Nicht nur zu meinem großen Bedauern ist es ja schon seit geschlagenen 17 Jahren der Fall, dass weder von Shane MacGowan noch von The Pogues neues Songmaterial erschienen ist. Klar gab es immer wieder mal Gastbeiträge auf Alben anderer Musiker, manchmal mehr und manchmal weniger aufwendige Box-Sets sowie die zugegebenermaßen richtig starke DVD "The Pogues In Paris", die ein Konzert zum 30. Geburtstag der Band beinhaltet. Und nachdem im Oktober letzten Jahres auch noch der Gitarrist und Sänger Philip Chevron in die Ewigen Jagdgründe einging, haben sich die Chancen zweifellos noch mehr verschlechtert.
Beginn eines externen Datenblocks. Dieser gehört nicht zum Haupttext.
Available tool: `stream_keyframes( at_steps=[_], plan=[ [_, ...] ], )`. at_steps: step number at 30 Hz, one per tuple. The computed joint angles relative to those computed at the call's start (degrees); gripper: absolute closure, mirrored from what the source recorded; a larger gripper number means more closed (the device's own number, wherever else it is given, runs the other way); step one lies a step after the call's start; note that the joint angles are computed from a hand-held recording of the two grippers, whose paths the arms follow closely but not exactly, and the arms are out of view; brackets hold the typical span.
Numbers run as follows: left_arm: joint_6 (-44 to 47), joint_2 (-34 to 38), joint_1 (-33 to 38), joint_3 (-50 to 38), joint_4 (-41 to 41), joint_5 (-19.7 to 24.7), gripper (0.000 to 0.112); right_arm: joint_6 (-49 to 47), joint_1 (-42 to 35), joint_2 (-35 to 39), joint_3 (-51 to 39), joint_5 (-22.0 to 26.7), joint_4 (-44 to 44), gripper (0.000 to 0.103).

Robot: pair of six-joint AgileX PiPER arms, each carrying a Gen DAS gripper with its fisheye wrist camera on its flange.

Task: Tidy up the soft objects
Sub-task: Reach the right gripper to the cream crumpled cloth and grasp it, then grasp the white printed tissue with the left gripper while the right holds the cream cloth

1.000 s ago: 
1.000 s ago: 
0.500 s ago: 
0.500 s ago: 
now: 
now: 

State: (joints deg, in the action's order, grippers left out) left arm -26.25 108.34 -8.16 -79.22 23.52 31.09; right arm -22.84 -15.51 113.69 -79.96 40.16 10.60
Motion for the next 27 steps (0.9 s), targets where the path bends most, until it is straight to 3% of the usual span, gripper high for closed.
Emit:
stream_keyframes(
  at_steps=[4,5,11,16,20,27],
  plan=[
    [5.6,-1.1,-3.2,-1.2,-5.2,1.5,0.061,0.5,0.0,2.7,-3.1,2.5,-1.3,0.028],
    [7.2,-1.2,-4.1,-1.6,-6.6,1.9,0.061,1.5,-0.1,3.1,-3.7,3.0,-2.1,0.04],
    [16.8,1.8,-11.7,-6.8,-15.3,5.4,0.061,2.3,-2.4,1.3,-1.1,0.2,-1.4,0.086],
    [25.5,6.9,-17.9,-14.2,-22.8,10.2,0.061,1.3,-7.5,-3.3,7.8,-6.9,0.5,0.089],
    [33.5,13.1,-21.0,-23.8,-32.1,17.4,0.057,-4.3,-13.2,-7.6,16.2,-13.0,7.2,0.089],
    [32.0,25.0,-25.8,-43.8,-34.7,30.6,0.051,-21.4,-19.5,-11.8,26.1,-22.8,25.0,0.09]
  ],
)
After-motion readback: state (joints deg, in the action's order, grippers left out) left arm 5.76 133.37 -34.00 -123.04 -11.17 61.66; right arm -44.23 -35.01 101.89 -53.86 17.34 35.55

Ein breites, etwas entrücktes und vorfreudiges Lächeln ins Gesicht des Fans und Liebhabers zaubern dafür dann die sporadisch immer wieder mal erscheinenden DVDs älterer Konzerte sowie über die Band gedrehten Dokumentationen. Die nun von Eagle Vision (bzw. Eagle Rock) wieder ins Spiel gebrachte DVD "Live At Montreux 1995" von Shane MacGowan & The Popes stellt mich nun vor das nicht wirklich kleine Problem, dass unser Norbert eben diese bereits im Jahr 2006 aufs Trefflichste vorgestellt hat. Deshalb von mir nur noch einige Ergänzungen, vielleicht auch mit dem Hintergrund einer vor über zehn Jahren erlebten, verregneten und etwas skurrilen Nacht in Dublin City.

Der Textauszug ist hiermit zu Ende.